Le Centre hospitalier universitaire vaudois (CHUV) va utiliser une technologie innovante qui repose sur un gel contenant de l’hémoglobine extraite d’un ver marin pour améliorer la prise en charge des patients gravement brûlés. Cette approche fait suite à l’incendie de Crans-Montana, où certains grands brûlés nécessitent des soins particulièrement complexes et des solutions nouvelles en matière de cicatrisation.
La technologie provient de l’entreprise Hemarina, spécialisée dans les transporteurs d’oxygène inspirés de l’hémoglobine du ver arénicole (Arenicola marina), qui permet de transporter beaucoup plus d’oxygène que l’hémoglobine humaine tout en restant compatible avec les tissus humains. Ce gel, intégré dans des pansements spécifiques, facilite l’apport local d’oxygène aux zones de brûlure, ce qui est crucial pour la survie cellulaire et la cicatrisation, surtout lorsque les vaisseaux sanguins superficiels sont détruits par la brûlure.
Ce traitement avait déjà été utilisé dans d’autres hôpitaux en France en usage compassionnel, avec des résultats jugés prometteurs en termes de cicatrisation pour des patients souffrant de brûlures étendues.
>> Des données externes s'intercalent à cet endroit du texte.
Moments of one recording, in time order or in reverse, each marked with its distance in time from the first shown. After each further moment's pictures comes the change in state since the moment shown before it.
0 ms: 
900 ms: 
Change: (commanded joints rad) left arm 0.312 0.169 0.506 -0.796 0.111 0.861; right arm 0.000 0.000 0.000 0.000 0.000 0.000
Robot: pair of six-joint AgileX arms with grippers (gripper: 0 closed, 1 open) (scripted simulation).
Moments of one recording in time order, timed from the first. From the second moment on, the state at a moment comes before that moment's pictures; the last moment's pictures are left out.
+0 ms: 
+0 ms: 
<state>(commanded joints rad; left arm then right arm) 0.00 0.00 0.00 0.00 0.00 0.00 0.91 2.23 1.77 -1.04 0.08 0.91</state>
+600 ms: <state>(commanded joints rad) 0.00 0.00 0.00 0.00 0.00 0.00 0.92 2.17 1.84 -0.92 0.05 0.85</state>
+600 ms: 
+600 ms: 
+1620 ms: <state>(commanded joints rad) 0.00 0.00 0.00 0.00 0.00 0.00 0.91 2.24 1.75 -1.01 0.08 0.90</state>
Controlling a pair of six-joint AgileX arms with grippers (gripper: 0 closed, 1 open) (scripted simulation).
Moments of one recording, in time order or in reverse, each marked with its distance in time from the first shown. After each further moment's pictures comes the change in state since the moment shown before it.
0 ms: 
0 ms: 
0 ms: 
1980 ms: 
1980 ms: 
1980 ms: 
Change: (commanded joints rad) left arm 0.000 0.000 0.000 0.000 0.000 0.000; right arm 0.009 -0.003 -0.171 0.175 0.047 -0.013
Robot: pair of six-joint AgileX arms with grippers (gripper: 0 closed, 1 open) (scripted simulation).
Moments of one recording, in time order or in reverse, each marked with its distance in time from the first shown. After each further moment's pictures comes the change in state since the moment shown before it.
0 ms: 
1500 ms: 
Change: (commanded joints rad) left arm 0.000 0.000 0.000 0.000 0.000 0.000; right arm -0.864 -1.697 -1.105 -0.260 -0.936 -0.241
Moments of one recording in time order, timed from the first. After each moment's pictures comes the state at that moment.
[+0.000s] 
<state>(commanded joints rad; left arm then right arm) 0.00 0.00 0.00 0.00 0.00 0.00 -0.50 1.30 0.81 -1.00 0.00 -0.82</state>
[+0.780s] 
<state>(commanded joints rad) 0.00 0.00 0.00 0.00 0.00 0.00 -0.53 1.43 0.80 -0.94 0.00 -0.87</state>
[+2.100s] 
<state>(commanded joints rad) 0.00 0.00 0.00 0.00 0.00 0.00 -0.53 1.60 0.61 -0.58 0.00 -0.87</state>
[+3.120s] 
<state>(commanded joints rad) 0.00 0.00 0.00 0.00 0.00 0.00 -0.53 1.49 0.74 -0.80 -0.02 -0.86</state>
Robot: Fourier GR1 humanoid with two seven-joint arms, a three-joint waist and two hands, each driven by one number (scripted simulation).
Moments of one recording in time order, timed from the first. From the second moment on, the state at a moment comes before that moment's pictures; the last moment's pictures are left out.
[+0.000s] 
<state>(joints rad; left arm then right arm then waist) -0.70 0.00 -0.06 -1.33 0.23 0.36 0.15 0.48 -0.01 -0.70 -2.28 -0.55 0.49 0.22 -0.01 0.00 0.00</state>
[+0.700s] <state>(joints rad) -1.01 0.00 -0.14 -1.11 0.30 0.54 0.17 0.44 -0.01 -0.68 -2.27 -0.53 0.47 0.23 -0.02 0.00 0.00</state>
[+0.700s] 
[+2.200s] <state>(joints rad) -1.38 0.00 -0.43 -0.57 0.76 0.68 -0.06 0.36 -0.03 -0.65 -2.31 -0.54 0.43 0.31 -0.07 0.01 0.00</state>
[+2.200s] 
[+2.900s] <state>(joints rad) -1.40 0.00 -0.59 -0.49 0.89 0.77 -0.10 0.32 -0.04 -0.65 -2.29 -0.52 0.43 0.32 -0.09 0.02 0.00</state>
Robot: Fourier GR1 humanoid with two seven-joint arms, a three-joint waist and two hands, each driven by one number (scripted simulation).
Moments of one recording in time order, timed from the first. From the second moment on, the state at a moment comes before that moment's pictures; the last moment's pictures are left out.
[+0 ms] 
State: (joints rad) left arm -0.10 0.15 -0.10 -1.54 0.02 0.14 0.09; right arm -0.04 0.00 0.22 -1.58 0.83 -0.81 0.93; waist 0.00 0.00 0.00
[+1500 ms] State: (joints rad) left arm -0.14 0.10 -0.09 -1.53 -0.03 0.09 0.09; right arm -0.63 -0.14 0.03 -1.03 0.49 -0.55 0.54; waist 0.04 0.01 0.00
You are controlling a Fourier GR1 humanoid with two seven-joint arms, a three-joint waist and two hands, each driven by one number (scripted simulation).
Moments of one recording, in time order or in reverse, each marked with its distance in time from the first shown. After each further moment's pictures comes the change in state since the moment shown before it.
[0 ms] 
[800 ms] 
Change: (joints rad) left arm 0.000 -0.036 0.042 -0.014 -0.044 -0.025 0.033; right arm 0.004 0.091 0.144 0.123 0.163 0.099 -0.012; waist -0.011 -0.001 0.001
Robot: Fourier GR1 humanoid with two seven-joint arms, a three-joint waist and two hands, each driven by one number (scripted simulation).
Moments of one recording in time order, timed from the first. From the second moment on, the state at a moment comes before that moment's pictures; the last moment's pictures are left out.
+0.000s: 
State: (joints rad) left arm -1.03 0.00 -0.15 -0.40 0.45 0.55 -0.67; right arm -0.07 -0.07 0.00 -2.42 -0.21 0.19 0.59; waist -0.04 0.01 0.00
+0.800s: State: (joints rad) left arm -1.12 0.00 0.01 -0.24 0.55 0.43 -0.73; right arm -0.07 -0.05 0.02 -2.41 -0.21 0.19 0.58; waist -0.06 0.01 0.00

Grâce aux dispositions réglementaires permettant l’accès à des dispositifs non encore commercialisés dans des situations d’urgence vitale, le CHUV a pu se procurer ce gel pour traiter des patients brûlés graves en Suisse.
Des études préliminaires indiquent que ces pansements à base d’hémoglobine de ver marin peuvent améliorer l’oxygénation locale des tissus, favoriser le processus de régénération et réduire le besoin de greffes de peau ou d’interventions supplémentaires. Néanmoins, des recherches cliniques supplémentaires sont nécessaires pour confirmer leur efficacité à grande échelle.